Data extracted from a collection
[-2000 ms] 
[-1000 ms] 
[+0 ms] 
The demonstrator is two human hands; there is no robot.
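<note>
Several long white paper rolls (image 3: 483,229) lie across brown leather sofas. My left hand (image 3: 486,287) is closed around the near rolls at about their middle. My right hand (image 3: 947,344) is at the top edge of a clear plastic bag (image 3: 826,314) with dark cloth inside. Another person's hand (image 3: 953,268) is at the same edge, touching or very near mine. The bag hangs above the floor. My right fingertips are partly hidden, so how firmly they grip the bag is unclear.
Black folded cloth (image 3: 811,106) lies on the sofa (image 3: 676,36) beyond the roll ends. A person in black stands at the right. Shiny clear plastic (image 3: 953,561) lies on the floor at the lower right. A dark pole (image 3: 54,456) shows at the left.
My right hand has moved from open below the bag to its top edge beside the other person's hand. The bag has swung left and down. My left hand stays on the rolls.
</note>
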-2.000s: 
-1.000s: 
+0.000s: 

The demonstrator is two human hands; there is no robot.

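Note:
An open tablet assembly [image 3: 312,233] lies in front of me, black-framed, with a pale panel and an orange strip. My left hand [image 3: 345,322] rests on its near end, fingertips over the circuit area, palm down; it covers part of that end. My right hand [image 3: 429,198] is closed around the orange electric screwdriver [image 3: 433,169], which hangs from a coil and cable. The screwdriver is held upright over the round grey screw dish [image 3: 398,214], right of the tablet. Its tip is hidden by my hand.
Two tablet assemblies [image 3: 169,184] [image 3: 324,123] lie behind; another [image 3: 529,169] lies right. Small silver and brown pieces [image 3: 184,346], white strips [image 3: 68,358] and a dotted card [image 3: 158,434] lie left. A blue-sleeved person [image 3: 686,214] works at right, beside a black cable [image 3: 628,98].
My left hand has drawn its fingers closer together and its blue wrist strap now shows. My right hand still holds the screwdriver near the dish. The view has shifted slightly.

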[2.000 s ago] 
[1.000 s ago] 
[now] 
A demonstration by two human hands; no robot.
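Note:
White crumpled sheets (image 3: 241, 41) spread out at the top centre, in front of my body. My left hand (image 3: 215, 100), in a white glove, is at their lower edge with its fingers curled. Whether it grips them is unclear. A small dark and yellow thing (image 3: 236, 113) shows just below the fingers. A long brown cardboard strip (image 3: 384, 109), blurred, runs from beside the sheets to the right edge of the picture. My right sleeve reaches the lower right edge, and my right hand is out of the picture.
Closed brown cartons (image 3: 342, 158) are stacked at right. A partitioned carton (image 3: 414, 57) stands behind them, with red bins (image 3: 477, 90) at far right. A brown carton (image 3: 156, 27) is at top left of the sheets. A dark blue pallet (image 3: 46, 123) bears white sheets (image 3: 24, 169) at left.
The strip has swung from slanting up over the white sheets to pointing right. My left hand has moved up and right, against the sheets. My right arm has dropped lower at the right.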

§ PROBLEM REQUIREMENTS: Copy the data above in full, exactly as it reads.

§ YOUR SOLUTION:
[-2000 ms] 
[-1000 ms] 
[+0 ms] 
The demonstrator is two human hands; there is no robot.
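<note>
Several long white paper rolls (image 3: 483,229) lie across brown leather sofas. My left hand (image 3: 486,287) is closed around the near rolls at about their middle. My right hand (image 3: 947,344) is at the top edge of a clear plastic bag (image 3: 826,314) with dark cloth inside. Another person's hand (image 3: 953,268) is at the same edge, touching or very near mine. The bag hangs above the floor. My right fingertips are partly hidden, so how firmly they grip the bag is unclear.
Black folded cloth (image 3: 811,106) lies on the sofa (image 3: 676,36) beyond the roll ends. A person in black stands at the right. Shiny clear plastic (image 3: 953,561) lies on the floor at the lower right. A dark pole (image 3: 54,456) shows at the left.
My right hand has moved from open below the bag to its top edge beside the other person's hand. The bag has swung left and down. My left hand stays on the rolls.
</note>
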-2.000s: 
-1.000s: 
+0.000s: 

The demonstrator is two human hands; there is no robot.

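Note:
An open tablet assembly [image 3: 312,233] lies in front of me, black-framed, with a pale panel and an orange strip. My left hand [image 3: 345,322] rests on its near end, fingertips over the circuit area, palm down; it covers part of that end. My right hand [image 3: 429,198] is closed around the orange electric screwdriver [image 3: 433,169], which hangs from a coil and cable. The screwdriver is held upright over the round grey screw dish [image 3: 398,214], right of the tablet. Its tip is hidden by my hand.
Two tablet assemblies [image 3: 169,184] [image 3: 324,123] lie behind; another [image 3: 529,169] lies right. Small silver and brown pieces [image 3: 184,346], white strips [image 3: 68,358] and a dotted card [image 3: 158,434] lie left. A blue-sleeved person [image 3: 686,214] works at right, beside a black cable [image 3: 628,98].
My left hand has drawn its fingers closer together and its blue wrist strap now shows. My right hand still holds the screwdriver near the dish. The view has shifted slightly.
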
[2.000 s ago] 
[1.000 s ago] 
[now] 
A demonstration by two human hands; no robot.
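Note:
White crumpled sheets (image 3: 241, 41) spread out at the top centre, in front of my body. My left hand (image 3: 215, 100), in a white glove, is at their lower edge with its fingers curled. Whether it grips them is unclear. A small dark and yellow thing (image 3: 236, 113) shows just below the fingers. A long brown cardboard strip (image 3: 384, 109), blurred, runs from beside the sheets to the right edge of the picture. My right sleeve reaches the lower right edge, and my right hand is out of the picture.
Closed brown cartons (image 3: 342, 158) are stacked at right. A partitioned carton (image 3: 414, 57) stands behind them, with red bins (image 3: 477, 90) at far right. A brown carton (image 3: 156, 27) is at top left of the sheets. A dark blue pallet (image 3: 46, 123) bears white sheets (image 3: 24, 169) at left.
The strip has swung from slanting up over the white sheets to pointing right. My left hand has moved up and right, against the sheets. My right arm has dropped lower at the right.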

There is nothing more to add to this answer.